Your task:
In the data below, which lines hold "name"? Copy every one.

Dataset records
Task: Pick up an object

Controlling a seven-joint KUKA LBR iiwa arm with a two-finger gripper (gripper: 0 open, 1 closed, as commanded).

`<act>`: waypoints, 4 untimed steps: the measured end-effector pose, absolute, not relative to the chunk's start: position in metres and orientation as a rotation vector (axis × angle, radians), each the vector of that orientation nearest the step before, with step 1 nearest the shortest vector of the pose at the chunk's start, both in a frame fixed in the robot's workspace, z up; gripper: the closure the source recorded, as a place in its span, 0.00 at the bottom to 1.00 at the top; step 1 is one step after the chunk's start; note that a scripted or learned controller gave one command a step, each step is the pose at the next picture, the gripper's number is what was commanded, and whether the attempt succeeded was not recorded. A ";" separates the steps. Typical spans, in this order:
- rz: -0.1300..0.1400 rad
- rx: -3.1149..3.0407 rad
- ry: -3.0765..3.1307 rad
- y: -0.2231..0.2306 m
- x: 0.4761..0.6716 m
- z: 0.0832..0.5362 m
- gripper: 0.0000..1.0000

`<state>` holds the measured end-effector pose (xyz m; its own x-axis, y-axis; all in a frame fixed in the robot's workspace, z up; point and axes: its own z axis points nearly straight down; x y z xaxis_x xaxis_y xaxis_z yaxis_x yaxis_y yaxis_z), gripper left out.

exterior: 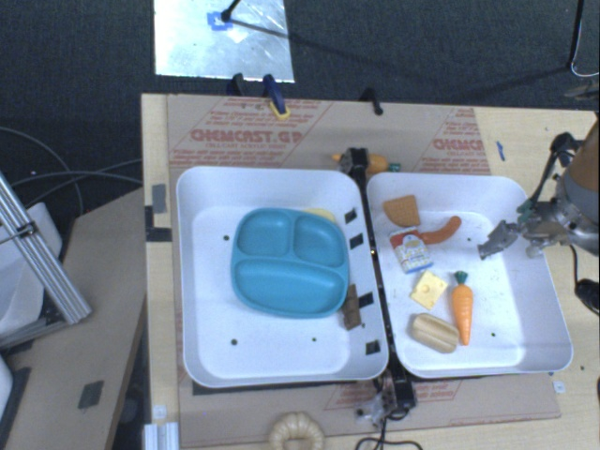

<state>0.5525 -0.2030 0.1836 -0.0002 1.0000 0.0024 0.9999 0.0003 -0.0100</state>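
The right bin holds toy food: a brown bread slice, an orange sausage, a red and white packet, a yellow cheese wedge, a carrot and a tan bread roll. My gripper reaches in from the right edge and hovers over the bin's upper right part, right of the sausage and above the carrot. Nothing shows between its fingers.
The left bin holds a blue divided plate with a yellow item peeking out behind it. A small brown piece lies by the divider. A tan ring sits on the bench in front.
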 end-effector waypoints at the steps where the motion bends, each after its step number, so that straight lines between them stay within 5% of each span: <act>1: -0.001 -2.219 -2.226 -0.203 0.556 0.190 0.00; 3: 0.001 -2.219 -2.222 -0.196 0.554 0.082 0.00; 4: -0.003 -2.223 -2.225 -0.197 0.556 0.095 1.00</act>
<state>0.5558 -0.1973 0.0954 -0.0007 1.0000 -0.0012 1.0000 0.0007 0.0042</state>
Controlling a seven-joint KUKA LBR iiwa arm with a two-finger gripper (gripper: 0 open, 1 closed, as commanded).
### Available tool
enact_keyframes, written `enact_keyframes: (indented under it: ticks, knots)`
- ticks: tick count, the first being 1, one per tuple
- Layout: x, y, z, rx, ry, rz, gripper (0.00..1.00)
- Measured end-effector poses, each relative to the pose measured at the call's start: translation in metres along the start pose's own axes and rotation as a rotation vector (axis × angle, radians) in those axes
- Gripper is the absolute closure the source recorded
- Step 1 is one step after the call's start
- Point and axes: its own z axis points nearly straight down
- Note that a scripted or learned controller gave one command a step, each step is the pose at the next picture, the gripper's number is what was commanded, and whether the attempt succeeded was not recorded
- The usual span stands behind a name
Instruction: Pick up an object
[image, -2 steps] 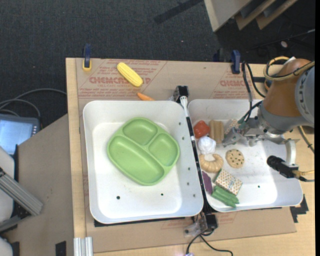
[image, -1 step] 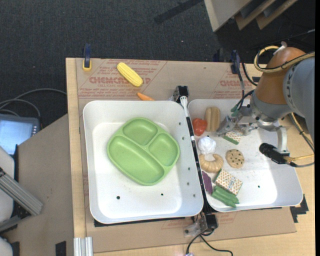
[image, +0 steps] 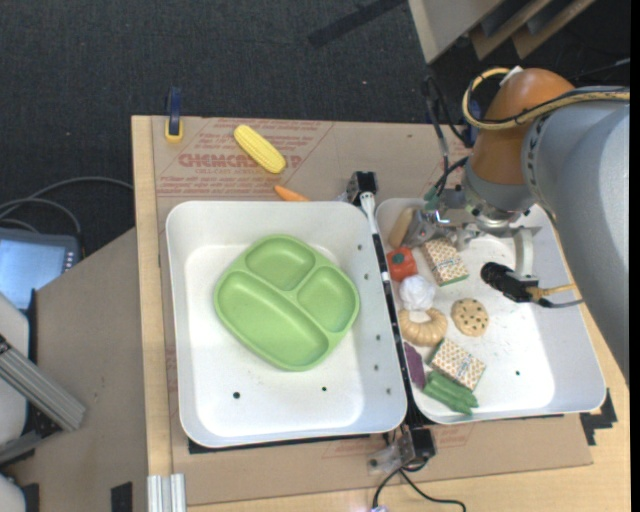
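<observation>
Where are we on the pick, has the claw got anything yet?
Nothing looks lifted yet. The arm's claw is down at the back of the right bin, near a patterned square and red piece, but I cannot tell whether it grips anything. The cookie, bagel and green pod lie in the bin. The green plate sits in the left bin. Grasp and lift remain.

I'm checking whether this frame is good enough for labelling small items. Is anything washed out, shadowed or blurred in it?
Camera view: light is even and soft; the left bin is bright white yet not blown out, and the green plate is sharp. The arm looms large and slightly soft at the right. Near the gripper, small items in the right bin crowd together, so edges are harder to separate.
</observation>
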Motion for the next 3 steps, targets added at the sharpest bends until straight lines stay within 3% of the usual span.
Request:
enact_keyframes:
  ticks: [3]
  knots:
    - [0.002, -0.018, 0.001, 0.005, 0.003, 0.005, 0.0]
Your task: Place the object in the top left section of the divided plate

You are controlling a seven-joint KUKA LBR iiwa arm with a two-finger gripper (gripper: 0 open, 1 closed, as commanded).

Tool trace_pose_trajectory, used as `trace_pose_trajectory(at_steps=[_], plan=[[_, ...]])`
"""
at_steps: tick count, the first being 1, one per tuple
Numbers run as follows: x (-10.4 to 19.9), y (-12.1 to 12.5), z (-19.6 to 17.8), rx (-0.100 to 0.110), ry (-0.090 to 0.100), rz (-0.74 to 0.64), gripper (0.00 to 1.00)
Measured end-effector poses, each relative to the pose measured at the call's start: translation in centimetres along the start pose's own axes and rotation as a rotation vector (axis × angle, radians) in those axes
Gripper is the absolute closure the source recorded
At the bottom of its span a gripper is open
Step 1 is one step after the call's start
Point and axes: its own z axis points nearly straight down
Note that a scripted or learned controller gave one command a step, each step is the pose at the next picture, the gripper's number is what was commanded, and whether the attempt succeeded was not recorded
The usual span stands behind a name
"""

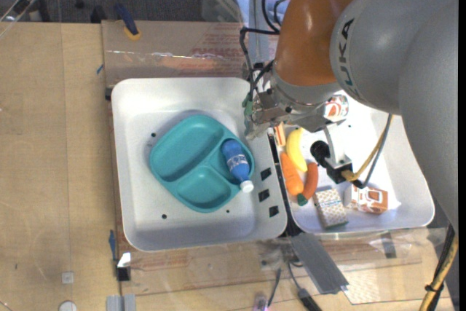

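Teal divided plate (182, 146) is sitting skewed in the left bin (138, 113) and has three compartments. Blue bottle (234, 158) is lying on its side in the small right-hand compartment, with its white cap pointing at the plate's near edge. The big upper-left compartment and the lower one are holding nothing.

Gripper (255, 120) is hovering over the wall between the two bins, just beside the plate's right rim and up-right of the bottle. Jaw state: can't tell, the wrist is blocking it. Nothing is visibly pinched.

My read: the bottle is the object and it's sitting in the wrong section, so the arm is probably lining up for a pick.

Right bin (397, 178) is holding a banana (296, 146), a carrot (293, 177), a red pepper (312, 182), a patterned box (331, 209), an orange carton (369, 199) and a round tin (336, 108).
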Motion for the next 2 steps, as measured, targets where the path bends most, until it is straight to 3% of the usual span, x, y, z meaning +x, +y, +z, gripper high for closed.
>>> trace_pose_trajectory(at_steps=[1, 2], plan=[[-2.3, 3.0, 1.1, 0.002, -0.001, -0.176, 1.0], [1.7, 3.8, 1.7, 0.004, 0.001, -0.298, 1.0]])
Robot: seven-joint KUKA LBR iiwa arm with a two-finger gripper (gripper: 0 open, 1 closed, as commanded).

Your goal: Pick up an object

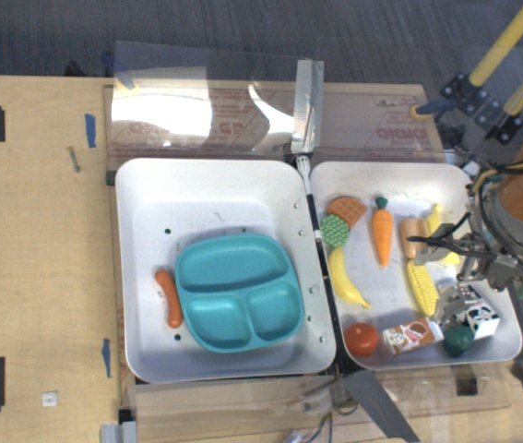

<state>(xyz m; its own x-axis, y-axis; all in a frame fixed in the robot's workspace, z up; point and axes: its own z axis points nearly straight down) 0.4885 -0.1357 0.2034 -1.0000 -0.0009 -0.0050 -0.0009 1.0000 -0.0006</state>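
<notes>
Inside left bin (141, 192): teal tray (239, 291) (sausage (170, 297) beside).

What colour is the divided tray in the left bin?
Teal; the divided tray shows clearly in the camera view.

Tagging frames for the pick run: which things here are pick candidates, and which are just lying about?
Pick candidates, right bin: carrot, banana, corn cob, tomato, small carton; gripper hovers there.

Lying about, left bin: teal divided plate, sausage.
</notes>
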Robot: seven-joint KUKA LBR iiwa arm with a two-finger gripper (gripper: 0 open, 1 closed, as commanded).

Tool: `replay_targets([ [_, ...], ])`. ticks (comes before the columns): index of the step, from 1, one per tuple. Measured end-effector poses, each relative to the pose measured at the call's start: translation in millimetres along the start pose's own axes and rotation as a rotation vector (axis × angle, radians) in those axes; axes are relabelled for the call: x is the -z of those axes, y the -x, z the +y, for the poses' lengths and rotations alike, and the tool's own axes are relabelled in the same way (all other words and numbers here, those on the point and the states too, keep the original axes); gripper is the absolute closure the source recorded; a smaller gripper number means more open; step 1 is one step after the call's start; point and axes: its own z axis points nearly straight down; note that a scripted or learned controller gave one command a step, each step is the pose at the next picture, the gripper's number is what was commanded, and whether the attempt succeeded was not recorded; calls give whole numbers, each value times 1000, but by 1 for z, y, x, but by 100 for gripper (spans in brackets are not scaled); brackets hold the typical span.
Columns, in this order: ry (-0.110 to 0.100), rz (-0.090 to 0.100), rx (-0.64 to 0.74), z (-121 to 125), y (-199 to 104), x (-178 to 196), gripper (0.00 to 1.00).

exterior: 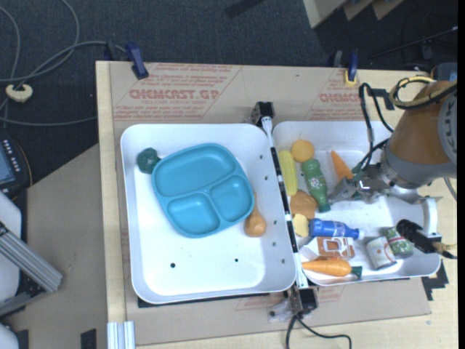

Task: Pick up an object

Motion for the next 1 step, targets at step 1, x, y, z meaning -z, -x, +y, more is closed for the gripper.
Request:
replay_targets([
  [1,12,-6,2,78,-25,3,0],
])
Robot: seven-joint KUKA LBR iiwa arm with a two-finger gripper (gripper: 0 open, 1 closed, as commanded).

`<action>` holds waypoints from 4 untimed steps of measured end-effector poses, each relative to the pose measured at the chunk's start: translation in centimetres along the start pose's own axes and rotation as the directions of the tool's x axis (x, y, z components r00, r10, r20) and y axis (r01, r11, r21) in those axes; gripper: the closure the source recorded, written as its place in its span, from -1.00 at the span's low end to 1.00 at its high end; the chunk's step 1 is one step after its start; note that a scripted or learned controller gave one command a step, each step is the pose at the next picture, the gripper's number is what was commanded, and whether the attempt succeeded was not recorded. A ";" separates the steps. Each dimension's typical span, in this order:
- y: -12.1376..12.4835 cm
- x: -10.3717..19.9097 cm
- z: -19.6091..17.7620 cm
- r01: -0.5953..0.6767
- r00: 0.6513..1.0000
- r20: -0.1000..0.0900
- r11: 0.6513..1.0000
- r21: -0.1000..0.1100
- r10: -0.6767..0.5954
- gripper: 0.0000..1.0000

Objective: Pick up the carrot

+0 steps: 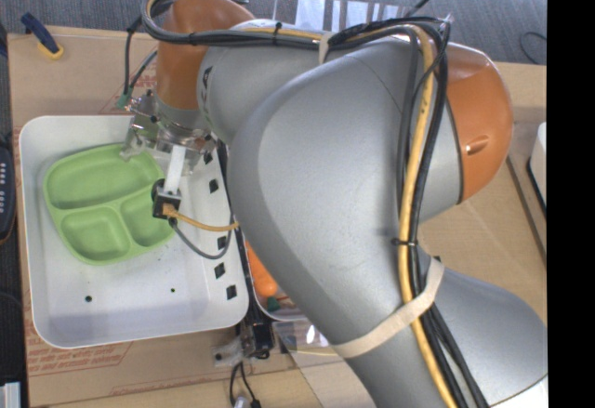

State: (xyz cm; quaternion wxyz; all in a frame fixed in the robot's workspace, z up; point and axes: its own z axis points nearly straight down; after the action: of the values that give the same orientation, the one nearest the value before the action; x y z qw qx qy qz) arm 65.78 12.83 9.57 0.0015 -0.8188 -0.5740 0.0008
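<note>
Pincer (139, 132) over green moulded plate (93, 202) | fingers unclear, cannot tell | orange sliver, perhaps carrot (263, 281), under arm

Robotics lab, large grey arm (353, 202) (cables strapped along it), white bin (112, 304) on cardboard-topped bench (74, 355)

1. My arm (353, 183) is bulky, smooth grey casings with rounded orange joint sections; one orange dome sits upper right, another upper left.
2. Black and yellow cables run along its casing; a pale strap binds them lower down.
</note>
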 end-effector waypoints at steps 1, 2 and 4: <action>-1.7 4.3 -8.5 -0.073 0.997 -0.001 0.997 -0.001 0.073 -1.00; -15.0 -0.1 -0.7 -0.185 0.983 0.017 0.983 0.017 0.185 -1.00; -19.0 -1.6 -10.5 -0.634 0.774 0.011 0.774 0.001 0.634 1.00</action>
State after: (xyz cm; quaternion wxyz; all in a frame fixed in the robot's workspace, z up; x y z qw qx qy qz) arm 47.43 17.74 20.18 0.0003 -0.9642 -0.2651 0.0066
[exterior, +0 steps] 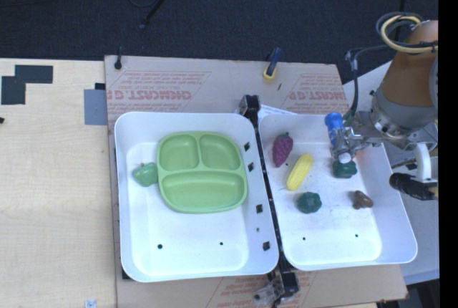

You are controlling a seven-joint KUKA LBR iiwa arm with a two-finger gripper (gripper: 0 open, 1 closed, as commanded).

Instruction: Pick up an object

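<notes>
- Right bin (386,246): dark green piece (309,202), brown piece (361,199), yellow corn (299,171), purple grapes (282,148), green piece (344,169) directly under hand (344,154); finger state unclear.
- Left bin (143,242): green divided plate (201,172), small green piece (145,173) touching it.

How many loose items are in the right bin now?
5: purple grapes upper left, yellow corn beside them, dark green piece below, brown piece right, green piece under the end effector, which may hide more.
</notes>
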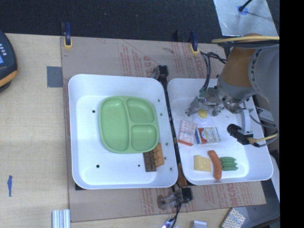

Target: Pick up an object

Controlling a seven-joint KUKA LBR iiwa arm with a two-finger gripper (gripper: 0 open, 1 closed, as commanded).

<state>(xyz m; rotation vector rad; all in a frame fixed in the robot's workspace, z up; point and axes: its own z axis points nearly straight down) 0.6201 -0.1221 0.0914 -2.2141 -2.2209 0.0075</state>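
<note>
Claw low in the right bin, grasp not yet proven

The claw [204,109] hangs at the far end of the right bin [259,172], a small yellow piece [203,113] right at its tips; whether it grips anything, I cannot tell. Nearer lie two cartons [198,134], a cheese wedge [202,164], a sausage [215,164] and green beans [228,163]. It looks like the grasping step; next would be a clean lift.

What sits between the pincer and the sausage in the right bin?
In the camera view, a small carton lies between the pincer and the sausage, beside a packet. Below the carton, bare bin floor runs to the sausage.
</note>
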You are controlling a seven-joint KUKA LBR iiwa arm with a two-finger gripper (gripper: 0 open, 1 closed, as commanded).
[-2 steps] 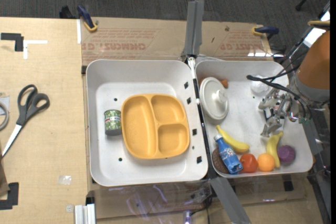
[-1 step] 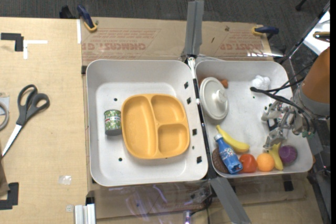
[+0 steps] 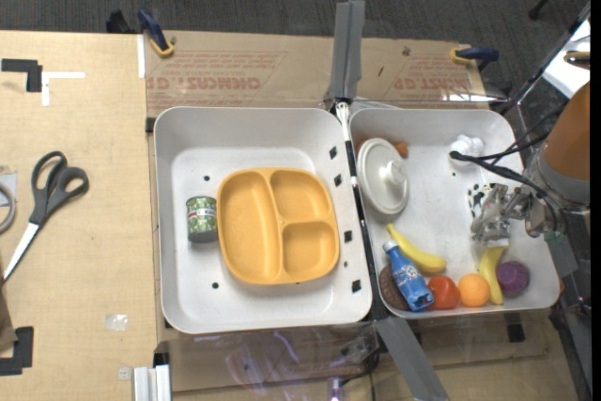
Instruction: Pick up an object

The answer:
- The usual span stands behind a name
The usual span stands behind a name

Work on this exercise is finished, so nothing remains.